Which lines of the data below hold "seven"? Copy each of them.

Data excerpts
((
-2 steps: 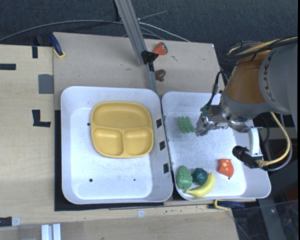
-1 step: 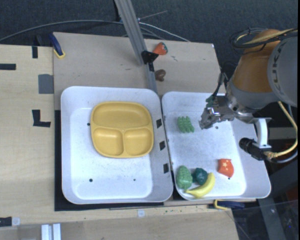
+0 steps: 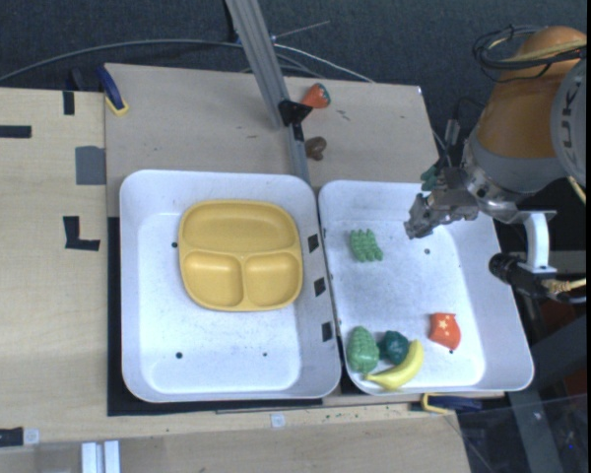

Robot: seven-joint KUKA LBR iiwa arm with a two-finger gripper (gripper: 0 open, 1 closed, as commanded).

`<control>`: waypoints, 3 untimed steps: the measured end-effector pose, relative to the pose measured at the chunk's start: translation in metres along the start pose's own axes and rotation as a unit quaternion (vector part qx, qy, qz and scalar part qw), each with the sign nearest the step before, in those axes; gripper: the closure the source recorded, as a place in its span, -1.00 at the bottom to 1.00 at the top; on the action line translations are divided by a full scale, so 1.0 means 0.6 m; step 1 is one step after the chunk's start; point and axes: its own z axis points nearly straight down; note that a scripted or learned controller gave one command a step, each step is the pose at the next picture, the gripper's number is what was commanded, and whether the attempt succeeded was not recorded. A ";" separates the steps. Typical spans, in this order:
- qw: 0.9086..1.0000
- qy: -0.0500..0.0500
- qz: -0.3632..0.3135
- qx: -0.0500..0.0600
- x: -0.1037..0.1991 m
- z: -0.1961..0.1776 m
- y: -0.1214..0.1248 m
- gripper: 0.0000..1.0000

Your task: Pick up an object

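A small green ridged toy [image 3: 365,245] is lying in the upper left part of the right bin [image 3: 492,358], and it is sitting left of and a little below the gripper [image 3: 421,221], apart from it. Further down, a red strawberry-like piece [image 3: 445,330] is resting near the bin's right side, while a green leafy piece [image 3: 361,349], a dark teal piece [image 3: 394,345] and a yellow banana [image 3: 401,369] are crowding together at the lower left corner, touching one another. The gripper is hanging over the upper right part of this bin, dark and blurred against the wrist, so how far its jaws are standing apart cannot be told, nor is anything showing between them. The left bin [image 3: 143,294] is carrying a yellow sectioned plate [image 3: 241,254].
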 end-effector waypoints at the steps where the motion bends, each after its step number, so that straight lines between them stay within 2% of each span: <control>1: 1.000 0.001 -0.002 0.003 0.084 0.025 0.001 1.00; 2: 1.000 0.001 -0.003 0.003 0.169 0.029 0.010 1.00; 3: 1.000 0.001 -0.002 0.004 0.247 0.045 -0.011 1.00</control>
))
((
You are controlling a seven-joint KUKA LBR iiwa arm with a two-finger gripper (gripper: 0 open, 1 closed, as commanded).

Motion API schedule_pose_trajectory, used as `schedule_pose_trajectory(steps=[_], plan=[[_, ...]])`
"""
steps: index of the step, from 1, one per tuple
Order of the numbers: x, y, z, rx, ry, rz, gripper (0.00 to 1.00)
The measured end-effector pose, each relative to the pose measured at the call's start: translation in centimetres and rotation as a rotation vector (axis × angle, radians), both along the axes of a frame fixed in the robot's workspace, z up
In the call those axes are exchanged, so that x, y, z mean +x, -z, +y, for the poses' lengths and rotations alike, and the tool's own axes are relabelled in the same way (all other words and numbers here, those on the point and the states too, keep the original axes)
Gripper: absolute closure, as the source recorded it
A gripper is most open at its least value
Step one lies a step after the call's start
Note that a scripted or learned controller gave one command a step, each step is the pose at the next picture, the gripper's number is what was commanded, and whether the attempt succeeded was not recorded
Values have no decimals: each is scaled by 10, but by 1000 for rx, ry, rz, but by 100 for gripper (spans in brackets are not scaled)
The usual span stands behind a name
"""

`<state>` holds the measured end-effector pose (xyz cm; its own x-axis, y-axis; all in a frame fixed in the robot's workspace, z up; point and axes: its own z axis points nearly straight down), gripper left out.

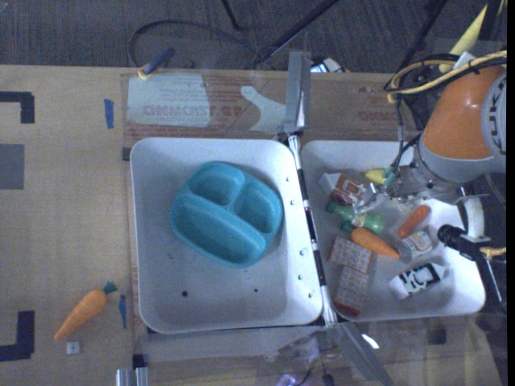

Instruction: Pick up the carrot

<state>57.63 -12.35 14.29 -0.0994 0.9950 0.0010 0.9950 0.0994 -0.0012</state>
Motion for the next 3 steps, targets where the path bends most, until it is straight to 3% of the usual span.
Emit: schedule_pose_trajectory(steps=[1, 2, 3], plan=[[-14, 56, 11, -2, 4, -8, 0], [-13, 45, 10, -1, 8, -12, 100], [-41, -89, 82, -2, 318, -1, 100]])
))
_Exercise solution_
Robot: seven-joint KUKA LBR iiwa arm with a two-finger gripper (gripper: 0 open, 1 closed, as commanded).
You are controlling a seven-joint KUKA LBR iiwa arm with a two-finger gripper (gripper: 0 open, 1 closed, as commanded).

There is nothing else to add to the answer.